What is needed: Write out exactly the lines of the entries below from the one holding "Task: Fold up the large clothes" to the one holding "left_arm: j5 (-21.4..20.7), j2", inclusive, and leave out all other lines.
Start of Extracted data
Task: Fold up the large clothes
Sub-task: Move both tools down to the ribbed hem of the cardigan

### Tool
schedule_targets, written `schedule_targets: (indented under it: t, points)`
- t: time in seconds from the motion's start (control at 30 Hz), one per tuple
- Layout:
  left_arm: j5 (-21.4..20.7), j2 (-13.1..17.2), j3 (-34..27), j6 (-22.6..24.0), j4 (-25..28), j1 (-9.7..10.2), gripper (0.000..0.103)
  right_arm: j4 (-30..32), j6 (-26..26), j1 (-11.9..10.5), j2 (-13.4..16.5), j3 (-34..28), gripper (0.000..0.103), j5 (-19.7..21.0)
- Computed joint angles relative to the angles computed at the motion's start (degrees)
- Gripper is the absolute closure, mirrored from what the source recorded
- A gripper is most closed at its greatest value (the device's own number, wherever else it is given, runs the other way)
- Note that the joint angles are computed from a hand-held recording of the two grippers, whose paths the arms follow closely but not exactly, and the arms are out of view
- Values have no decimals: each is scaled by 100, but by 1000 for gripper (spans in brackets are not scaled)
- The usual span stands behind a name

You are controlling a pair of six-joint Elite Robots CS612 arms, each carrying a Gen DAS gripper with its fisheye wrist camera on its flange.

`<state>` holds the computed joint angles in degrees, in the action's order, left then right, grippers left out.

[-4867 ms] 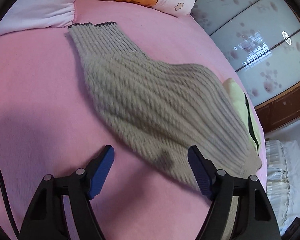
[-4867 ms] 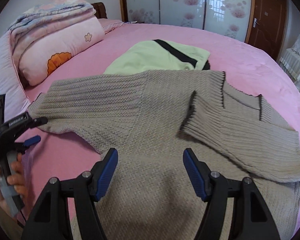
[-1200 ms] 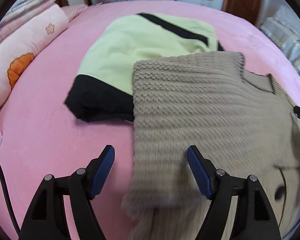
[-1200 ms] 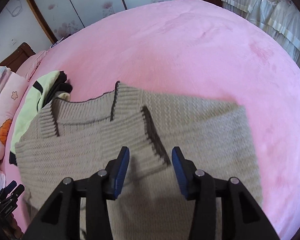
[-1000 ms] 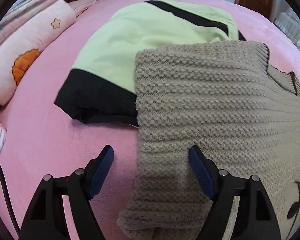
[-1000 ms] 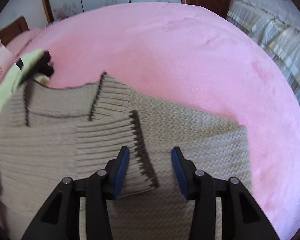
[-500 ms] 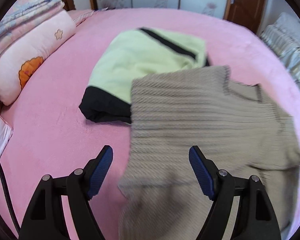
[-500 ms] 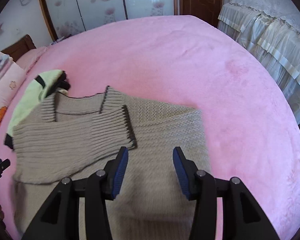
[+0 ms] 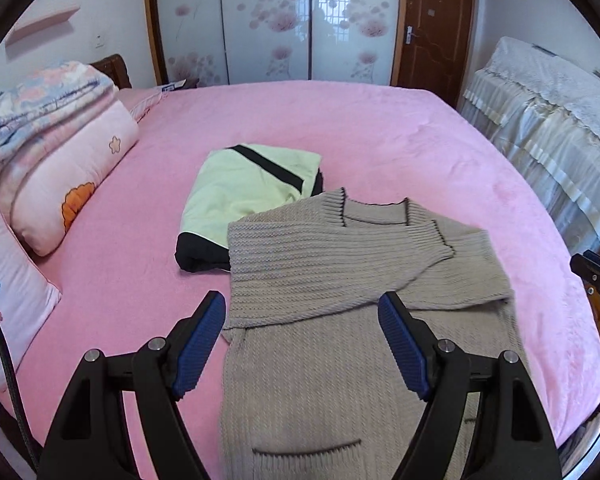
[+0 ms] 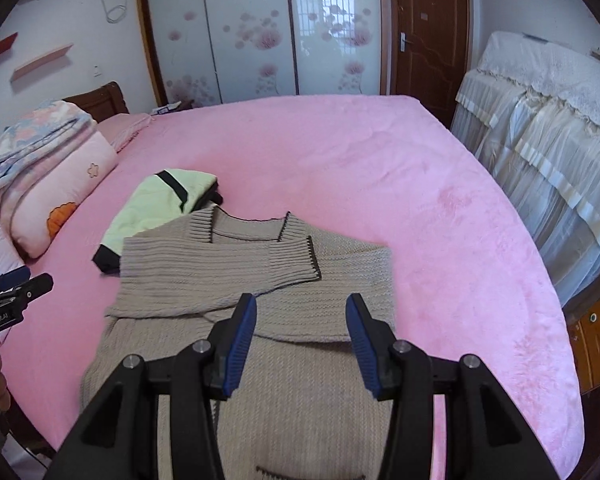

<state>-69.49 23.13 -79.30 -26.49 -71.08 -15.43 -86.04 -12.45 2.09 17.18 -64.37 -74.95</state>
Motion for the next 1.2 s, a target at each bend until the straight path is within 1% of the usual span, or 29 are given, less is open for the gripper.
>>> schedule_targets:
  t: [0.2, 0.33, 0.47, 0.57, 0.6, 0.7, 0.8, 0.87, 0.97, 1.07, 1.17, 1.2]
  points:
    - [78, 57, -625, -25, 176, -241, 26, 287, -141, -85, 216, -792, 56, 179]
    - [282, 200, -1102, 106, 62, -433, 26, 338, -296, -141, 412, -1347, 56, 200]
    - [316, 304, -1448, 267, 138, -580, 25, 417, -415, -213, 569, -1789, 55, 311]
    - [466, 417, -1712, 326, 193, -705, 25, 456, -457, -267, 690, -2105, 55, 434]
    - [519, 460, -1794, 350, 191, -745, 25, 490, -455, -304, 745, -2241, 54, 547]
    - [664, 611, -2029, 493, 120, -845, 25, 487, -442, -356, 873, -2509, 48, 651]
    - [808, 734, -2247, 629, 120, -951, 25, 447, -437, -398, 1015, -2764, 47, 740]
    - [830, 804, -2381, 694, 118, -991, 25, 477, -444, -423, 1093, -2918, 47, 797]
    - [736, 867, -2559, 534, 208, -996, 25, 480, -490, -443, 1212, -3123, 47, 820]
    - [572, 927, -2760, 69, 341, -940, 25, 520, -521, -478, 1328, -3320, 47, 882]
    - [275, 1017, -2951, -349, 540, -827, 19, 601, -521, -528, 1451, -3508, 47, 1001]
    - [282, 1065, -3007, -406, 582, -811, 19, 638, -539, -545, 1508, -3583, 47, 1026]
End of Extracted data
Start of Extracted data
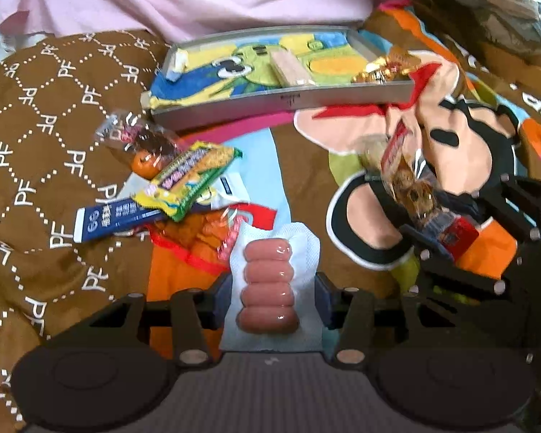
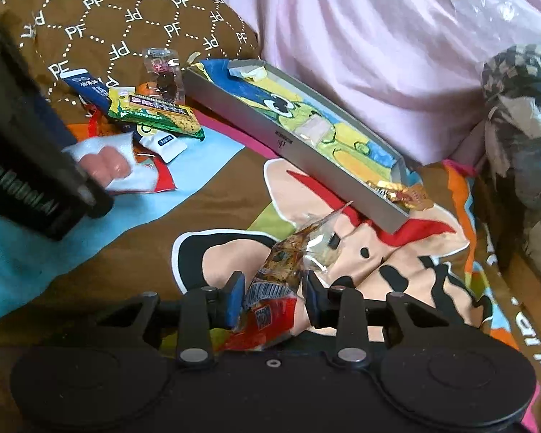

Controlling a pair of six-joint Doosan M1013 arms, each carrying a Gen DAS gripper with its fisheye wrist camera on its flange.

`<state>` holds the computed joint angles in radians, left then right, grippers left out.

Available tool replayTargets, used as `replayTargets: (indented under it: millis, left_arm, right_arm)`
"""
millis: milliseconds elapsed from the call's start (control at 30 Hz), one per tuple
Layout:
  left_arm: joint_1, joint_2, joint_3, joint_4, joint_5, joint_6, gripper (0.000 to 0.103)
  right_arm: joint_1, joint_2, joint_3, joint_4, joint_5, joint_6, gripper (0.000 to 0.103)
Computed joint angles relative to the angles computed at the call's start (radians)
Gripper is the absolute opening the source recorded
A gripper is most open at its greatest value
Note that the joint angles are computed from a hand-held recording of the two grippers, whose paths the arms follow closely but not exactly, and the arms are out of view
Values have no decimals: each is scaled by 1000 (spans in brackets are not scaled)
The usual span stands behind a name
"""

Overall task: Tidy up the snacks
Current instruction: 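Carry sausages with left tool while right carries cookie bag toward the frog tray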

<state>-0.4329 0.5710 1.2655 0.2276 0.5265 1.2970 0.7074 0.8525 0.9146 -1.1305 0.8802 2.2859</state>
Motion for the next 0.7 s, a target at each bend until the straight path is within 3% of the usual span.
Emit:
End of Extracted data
Result:
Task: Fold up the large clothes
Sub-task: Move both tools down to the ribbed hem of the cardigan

### Tool
schedule_targets, written `schedule_targets: (indented under it: t, points)`
- t: time in seconds from the motion's start (control at 30 Hz), one per tuple
- Layout:
  left_arm: j5 (-21.4..20.7), j2 (-13.1..17.2), j3 (-34..27), j6 (-22.6..24.0), j4 (-25..28), j1 (-9.7..10.2), gripper (0.000..0.103)

This exercise requires no additional answer.